We normally think about poverty as being caused by a lack of money. Yet it is quite possible to be rich in terms of money and yet incredibly poor in other areas. My passion is to see a world free from the effects of absolute poverty, a world which doesn’t have a billion people surviving on less than $1 a day. Yet I am very aware that defining poverty is not about numbers and statistics, but about a lack of resources in multiple areas such as capital, earning capacity, freedom, health, faith, education, love, family, companionship and community.
I remember, 20 or so years back visiting Nigeria and speaking to people we would certainly class as extremely poor. I must have appeared to be very rich to them. But there was one particular area where I was poor compared to many of them. I cannot go into details, but no sum of money could rectify one particular situation Christine and I were faced with.
Measuring Poverty
I must admit that I love statistics. I understand percentages, big and small numbers, graphs and maps with different colours representing differing values. Show me a map with the number of percentages of people living in absolute poverty and I see a picture of the world and can pick out problem areas.
To quantify something like poverty we like to put numbers to it. We can understand what it means to live on just one dollar a day. But how can we measure the strength of a community, or put a value on freedom of choice or movement.

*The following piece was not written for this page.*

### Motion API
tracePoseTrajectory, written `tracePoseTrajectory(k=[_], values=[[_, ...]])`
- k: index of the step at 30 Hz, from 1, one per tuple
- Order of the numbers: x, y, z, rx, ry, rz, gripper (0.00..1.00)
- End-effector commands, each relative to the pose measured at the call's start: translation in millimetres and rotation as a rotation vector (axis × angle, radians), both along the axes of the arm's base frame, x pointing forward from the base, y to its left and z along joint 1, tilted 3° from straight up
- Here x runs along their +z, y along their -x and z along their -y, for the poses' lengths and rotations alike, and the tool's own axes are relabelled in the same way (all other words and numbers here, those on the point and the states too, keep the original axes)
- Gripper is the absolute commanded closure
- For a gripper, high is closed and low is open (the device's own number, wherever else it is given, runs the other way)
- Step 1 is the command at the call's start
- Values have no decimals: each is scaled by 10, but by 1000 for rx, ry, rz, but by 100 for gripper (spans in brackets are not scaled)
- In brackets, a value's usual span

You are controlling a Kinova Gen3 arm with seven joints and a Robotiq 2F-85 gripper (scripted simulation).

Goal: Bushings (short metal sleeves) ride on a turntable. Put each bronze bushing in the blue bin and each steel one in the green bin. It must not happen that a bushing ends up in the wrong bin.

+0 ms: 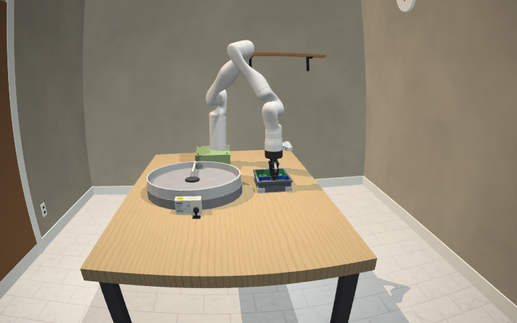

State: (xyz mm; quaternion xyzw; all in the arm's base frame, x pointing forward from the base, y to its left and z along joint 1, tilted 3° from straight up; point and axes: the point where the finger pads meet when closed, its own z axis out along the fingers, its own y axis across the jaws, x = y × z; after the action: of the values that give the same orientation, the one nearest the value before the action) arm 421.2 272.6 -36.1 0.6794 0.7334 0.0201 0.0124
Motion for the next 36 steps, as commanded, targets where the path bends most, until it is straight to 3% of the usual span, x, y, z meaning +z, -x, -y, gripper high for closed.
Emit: tracePoseTrajectory(k=[1, 36], values=[[9, -6, -4, 0, -1, 2, 84], [116, -8, 4, 0, -1, 1, 84]])
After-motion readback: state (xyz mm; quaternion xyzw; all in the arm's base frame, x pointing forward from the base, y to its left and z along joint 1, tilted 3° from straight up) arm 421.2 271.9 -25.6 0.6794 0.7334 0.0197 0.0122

So there is a tendency to ignore the poverty of things we cannot measure.
Material Poverty
Although I am going to talk about other forms of poverty, I do not wish to understate the real deprivation which a lack of resources brings. Whether it is lack of capital to improve a family’s income capacity, a lack of jobs, a lack of clean water or a lack of availability of health care, material poverty is a blight on the lives of billions of men and women, who are just like you and me – with hopes and dreams of a better life.
But let’s look at forms of poverty which affect the lives of people living in countries like my own, the United Kingdom, Poverty which is found among the ‘rich’ throughout the world
Poverty of freedom
We all long to be free. We may live in a country in which there is no freedom of movement or where our culture is dominated by another culture. We may lack freedom of choice, freedom of religion or freedom to decide what form of government should rule our lives.
Poverty of health
Health poverty may be result of material poverty but sometimes we are told we just have to live with a health problem or we may have a condition or disease for which there is no cure. For example, so many people have back problems which seriously affects the quality of their lives and they can be living in health poverty.
Poverty of broken relationships
Broken relationships cause so many problems and creates real poverty in people’s lives. Whether we are talking about a husband and wife, father and son, mother and daughter, or a young person and mother-in-law, a broken relationship causes poverty in the lives of all those affected. If you have a good relationship with your spouse, your children and all in your extended family, then you are rich regardless of your material possessions.
Material poverty can also be the result of broken marriages and relationships. In the United Kingdom broken relationships are probably the major cause of poverty in the nation. I do not condemn a single mother struggling to give her children the best in life, but children need mothers and fathers both for love and financial security.
Poverty of loneliness
How many widows and widowers are there, living on their own, suffering from the poverty of loneliness? How many fathers are there, with no contact with their children, condemned to loneliness in old age with no known family? In the words of an old Beatles song, “Money can’t buy you love”. Loneliness is indeed a terrible form of poverty.
Poverty of love
Being loved is probably the most basic of all human needs. I am so blessed to have a loving wife who I am still crazy about. My parents were not very good at showing affection, but I really did know that they loved me and wanted the best for me.
I cannot really understand what it must be like to live in a marriage where love is non-existent or to not know that I was loved by my mother and my father. And yet we live in a world where these situations are common. Poverty of love is very real and can exist in any, and every, country of the world.
Poverty of fragmented communities
One thing I have observed. The richer a country is materially, the poorer is the sense of community. The poorer a country is, the stronger it is in community. Man was made as a social being, and lack of community is in itself a form of poverty.
I recently watched a television program about the favelas of Rio in Brazil. Although material poverty, violence and deprivation was rife there was no doubting the sense of community which existed and enriched their lives.
Poverty of faith
Every human being was made in the image of God and made to have a relationship with Him. However, that relationship is broken and we are the poorer for that. Jesus entered our world to show us what God was really like and to restore that connection. In the Sermon on the Mount, Jesus said,
God blesses those who are poor and realise their need for him, for the Kingdom of Heaven is theirs. (Matthew 5:3 New Living Translation)
It is in recognising our poverty, and realising that we need God, that he can bless us and restore us to a right relationship with our heavenly Father and Creator.